*The problem*
Set down the whole listing below exactly. The pictures stay out.

*Dataset extract*

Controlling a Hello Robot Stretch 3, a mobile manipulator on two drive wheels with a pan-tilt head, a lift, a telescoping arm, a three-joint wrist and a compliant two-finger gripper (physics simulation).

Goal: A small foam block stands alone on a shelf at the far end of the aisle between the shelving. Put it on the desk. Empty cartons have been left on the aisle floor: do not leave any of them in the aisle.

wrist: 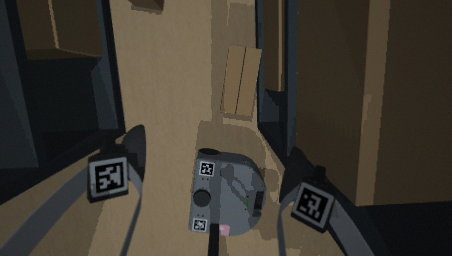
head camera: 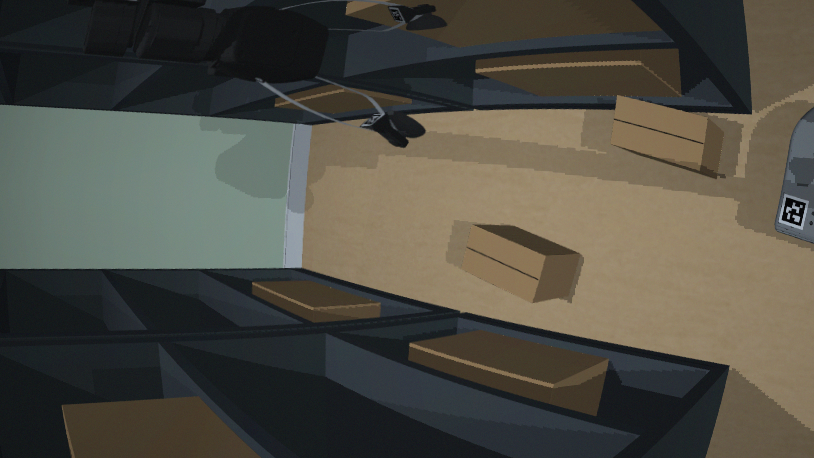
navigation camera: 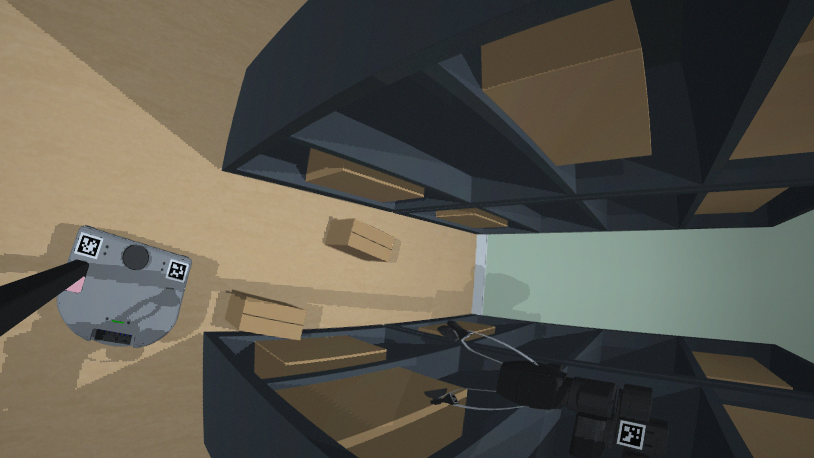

*The answer*
Controlling a Hello Robot Stretch 3, a mobile manipulator on two drive wheels with a pan-tilt head, a lift, a telescoping arm, a three-joint wrist and a compliant two-finger gripper (physics simulation).

Goal: A small foam block stands alone on a shelf at the far end of the aisle between the shelving. Put it on the desk. Empty cartons have been left on the aisle floor: do not leave any of them in the aisle.

wrist: 
head camera: 
navigation camera: 

No additional output is needed.